When I returned to school, I was more inspired to be myself and keep exploring hobbies. I started to get creative with myself and the clubs, organizations, and sports I did. But just as I began to get comfortable, I graduated.
Then, I got to Villanova. My experience at Villanova has been valuable. I can only thank the many support systems that brought me here for giving me an outstanding education and an opportunity to live entirely comfortably. Thank you, Mom and Dad.
I went into college with the idea that I would completely reinvent myself– and to be honest– I did precisely that. I became a much more social person and did things I never thought I would do; I dressed in clothes I loved and joined organizations that weren’t just impressive for a resume but were fulfilling. I made friends who encouraged me to be myself and would tell me that they found me unique, which I rarely heard. When people see your uniqueness, you begin to appreciate them similarly.

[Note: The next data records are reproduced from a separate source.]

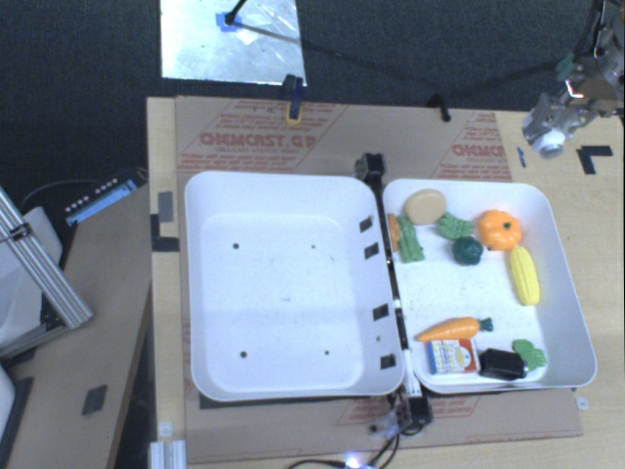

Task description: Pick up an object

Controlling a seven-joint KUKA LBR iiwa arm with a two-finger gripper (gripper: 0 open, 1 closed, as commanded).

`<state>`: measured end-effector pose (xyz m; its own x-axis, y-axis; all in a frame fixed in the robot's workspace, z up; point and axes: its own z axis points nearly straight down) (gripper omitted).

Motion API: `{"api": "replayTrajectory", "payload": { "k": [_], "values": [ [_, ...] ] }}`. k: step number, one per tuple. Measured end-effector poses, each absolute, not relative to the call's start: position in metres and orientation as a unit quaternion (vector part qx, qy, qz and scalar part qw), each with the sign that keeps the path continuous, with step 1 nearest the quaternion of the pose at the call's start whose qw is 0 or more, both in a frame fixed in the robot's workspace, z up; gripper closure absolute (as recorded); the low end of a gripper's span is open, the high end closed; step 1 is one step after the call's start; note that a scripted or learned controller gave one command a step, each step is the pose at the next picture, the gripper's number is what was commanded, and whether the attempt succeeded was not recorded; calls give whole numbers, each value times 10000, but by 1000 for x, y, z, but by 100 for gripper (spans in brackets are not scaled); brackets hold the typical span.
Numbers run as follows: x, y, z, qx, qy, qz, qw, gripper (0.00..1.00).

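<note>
From the overhead camera view, the gripper [549, 135] hangs at the upper right, above the bench and outside the right bin [566, 291], well apart from every object; my guess is that it is parked there so the camera has a clear look at the contents before a grasp is chosen. Whether it is released or clenched I cannot tell, since it is small, partly blurred and cut by the frame edge. All candidates for picking lie in the right bin, while the left bin [283, 281] beside it shows bare white floor, probably kept as the drop side. Along the far end sit a tan round piece [425, 206], a green leafy piece [454, 227], a dark green ball [468, 250] and an orange pumpkin [498, 230], close together. A yellow corn cob [525, 276] lies alone near the right wall, likely the easiest target. At the near end a carrot [449, 329] rests just above a small printed box [452, 358], with a black block [502, 363] touching a little green piece [530, 354]. A green strip [409, 242] by the divider partly hides something orange that I cannot identify
</note>
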<state>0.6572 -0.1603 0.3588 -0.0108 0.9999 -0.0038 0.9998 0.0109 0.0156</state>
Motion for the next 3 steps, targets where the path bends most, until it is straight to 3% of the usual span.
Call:
{"api": "replayTrajectory", "payload": {
  "k": [1,2,3],
  "values": [
    [669,-202,388,7071,7071,12,41,100],
    [669,-191,431,7053,7089,18,33,100],
    [643,-180,453,7055,7087,12,17,100]
  ]
}}
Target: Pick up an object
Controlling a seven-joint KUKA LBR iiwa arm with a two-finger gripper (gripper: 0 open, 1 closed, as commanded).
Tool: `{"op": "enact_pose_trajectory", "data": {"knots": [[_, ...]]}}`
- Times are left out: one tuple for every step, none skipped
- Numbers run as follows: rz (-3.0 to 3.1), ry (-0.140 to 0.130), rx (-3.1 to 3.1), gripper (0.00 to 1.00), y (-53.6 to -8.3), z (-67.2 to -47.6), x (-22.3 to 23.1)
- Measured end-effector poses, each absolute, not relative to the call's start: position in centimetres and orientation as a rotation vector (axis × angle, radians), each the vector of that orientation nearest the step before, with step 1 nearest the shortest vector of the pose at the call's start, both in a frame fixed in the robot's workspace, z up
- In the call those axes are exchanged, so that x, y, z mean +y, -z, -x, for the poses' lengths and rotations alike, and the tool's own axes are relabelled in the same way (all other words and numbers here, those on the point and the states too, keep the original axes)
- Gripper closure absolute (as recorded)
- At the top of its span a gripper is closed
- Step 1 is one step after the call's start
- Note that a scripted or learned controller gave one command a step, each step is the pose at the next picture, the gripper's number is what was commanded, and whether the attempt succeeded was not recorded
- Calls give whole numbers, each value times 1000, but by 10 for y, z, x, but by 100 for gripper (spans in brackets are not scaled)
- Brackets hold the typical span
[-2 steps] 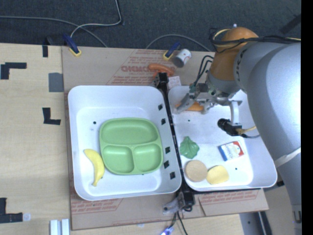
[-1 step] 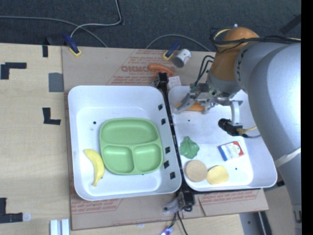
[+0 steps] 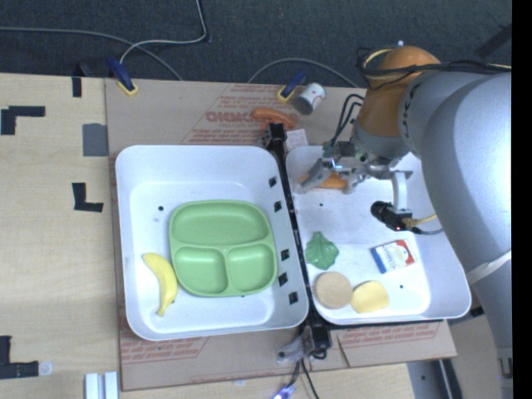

Occasionally, I revert to the other Colin and still struggle with anxiety. I’ll look in the mirror most mornings, think, and breathe. Then think some more. I always struggle with my identity and recognize that I am a work in progress. My sexuality, emotions, friendships, and more are still confusing, but they’re supposed to be. I still have bad days when I want to go home to hug my parents and dogs or days when I just want to cry on my roommate’s shoulder. Many days I feel alone and maybe even more confused than I once was. Being human– being me– is not easy.
I know that I am who I am for a reason and that what makes me different is what makes me beautiful. I like sports, but who cares if maybe I didn’t? Masculinity is not one stagnant definition; I realize it differs for every boy and man. And if you don’t feel masculine, that’s even cooler. Your experience is just as valuable as mine.
I know that I am masculine. I’ve become much more emotionally intelligent than I once was and am more in touch with my feelings. I am not scared to open up about things that disturb or shake me, and I advocate for other people that are different and like me. That is masculinity to me. I hope that other boys on Villanova’s campus aren’t afraid to be truthful to themselves and feel the emotions that come over them. Trust me; I understand how difficult it may seem to face those. Just know that it doesn’t make you any less of a man. And if your interests make you seem just a little less manly, I just say screw it. Life is too short for that comparison. What makes you an individual is much more prosperous than what makes you like the people around you.
I am strong. I am a man. I am creative. I am Colin.
Villanova, if you are reading this, know that society has nothing on you. Be yourself and learn to love your uniqueness. Draw a picture, make a playlist, and do something that fulfills the personality from within– not the one people expect from you. And if you’re struggling with your definition of masculinity, you are not alone. I’m proud of your progress.